Disassembly of section .text.startup.main:
00000000 <main>:
static PORT_t * const PORT[] = {PORT0, PORT1};
static inline void
PORT_setDir(const uint8_t unit, const uint8_t group, const uint32_t pins) {
PORT[unit]->GROUP[group].DIRSET = pins;
0: 4903 ldr r1, [pc, #12] ; (10 <main+0x10>)

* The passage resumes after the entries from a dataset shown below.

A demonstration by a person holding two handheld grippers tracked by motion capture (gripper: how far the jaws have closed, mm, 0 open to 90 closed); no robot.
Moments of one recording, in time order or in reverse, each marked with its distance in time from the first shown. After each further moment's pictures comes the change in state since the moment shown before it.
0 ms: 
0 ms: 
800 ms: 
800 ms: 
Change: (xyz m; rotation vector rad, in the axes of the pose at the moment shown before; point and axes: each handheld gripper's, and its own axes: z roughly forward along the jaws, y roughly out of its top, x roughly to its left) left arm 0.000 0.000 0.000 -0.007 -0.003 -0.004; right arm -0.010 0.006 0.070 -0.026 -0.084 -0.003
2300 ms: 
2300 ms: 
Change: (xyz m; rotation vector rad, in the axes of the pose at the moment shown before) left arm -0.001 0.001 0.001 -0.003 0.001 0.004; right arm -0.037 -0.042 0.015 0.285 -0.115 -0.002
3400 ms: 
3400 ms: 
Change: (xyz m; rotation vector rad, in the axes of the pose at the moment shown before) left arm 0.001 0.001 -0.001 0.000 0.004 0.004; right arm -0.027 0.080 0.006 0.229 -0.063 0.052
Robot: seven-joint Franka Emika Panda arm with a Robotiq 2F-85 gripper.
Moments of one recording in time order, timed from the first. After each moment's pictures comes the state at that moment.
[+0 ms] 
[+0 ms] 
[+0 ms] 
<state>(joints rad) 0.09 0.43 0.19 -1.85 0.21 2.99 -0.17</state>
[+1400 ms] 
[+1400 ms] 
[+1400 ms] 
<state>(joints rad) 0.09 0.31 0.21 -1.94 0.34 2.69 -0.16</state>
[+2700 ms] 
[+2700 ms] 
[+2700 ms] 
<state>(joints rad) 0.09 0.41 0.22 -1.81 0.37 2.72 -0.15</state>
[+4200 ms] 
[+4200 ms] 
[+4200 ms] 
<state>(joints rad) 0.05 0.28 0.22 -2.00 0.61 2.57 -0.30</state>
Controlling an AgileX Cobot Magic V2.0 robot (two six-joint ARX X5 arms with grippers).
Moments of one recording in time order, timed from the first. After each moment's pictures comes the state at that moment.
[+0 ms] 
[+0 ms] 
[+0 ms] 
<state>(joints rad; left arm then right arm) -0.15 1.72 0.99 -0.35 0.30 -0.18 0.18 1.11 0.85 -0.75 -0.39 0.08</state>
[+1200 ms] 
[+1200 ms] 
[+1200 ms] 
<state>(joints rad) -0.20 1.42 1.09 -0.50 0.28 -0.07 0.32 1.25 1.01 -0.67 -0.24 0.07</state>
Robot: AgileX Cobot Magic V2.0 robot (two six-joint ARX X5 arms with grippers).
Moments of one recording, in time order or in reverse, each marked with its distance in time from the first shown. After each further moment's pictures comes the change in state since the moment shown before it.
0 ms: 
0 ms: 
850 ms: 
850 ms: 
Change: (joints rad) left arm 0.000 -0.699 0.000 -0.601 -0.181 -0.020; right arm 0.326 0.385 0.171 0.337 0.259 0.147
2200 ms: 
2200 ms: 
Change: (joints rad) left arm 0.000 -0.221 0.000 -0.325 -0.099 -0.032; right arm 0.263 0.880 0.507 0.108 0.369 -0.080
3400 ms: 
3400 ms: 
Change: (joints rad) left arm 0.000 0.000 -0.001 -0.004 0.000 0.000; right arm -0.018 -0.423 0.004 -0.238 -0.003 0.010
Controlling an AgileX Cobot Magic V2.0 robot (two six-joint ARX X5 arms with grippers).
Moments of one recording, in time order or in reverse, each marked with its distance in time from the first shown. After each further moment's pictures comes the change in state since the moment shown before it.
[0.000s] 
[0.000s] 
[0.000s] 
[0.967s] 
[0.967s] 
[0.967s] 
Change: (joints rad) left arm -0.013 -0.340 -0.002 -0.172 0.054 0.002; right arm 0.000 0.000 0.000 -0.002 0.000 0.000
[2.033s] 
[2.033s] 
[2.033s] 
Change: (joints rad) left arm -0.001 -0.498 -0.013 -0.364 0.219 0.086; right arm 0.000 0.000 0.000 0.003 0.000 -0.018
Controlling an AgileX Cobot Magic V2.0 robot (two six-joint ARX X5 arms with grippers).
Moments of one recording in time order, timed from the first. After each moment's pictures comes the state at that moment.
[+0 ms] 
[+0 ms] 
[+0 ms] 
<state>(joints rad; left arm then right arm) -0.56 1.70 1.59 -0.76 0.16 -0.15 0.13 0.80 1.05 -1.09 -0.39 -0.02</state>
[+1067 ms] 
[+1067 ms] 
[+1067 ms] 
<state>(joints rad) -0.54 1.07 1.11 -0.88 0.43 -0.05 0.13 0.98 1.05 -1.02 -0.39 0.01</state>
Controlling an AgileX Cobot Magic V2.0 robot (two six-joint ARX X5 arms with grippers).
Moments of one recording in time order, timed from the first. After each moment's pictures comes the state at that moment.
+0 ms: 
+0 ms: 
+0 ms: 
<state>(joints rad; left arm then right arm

2: 4b04 ldr r3, [pc, #16] ; (14 <main+0x14>)
4: 2007 movs r0, #7
6: 2270 movs r2, #112 ; 0x70
8: 6088 str r0, [r1, #8]
a: 609a str r2, [r3, #8]
void main (void) {
PORT_setDir(0, 0, _BV(0) | _BV(1) | _BV(2));
PORT_setDir(1, 0, _BV(4) | _BV(5) | _BV(6));
}
c: 4770 bx lr
e: bf00 nop
10: 41008000 .word 0x41008000
14: 4100a000 .word 0x4100a000
I would clean it up a bit more with a module library header, enumerated constants, etc. But this should give someone a starting point. Note, in these examples, I am always calling a CONSTANT unit and group. I know exactly what I'm writing to, I just want reusable code. More instructions will be (probably) be needed if the unit or group cannot be optimized to compile time constants. Speaking of which, if optimizations are not used, all of this goes out the window. YMMV.
Side Note on Bit Fields
Atmel further breaks a peripheral structure into individual typedef'd registers that have named bitfields in a union with the size of the register. This is the ARM CMSIS way, but it's not great IMO. Contrary to the information in some of the other answers, I know exactly how a compiler will pack this structure; however, I do not know how it will arrange bit fields without using special compiler attributes and flags. I would rather explicitly set and mask defined register bit field constant values. It also violates MISRA (as does some of what I've done here...) if you are worried about that.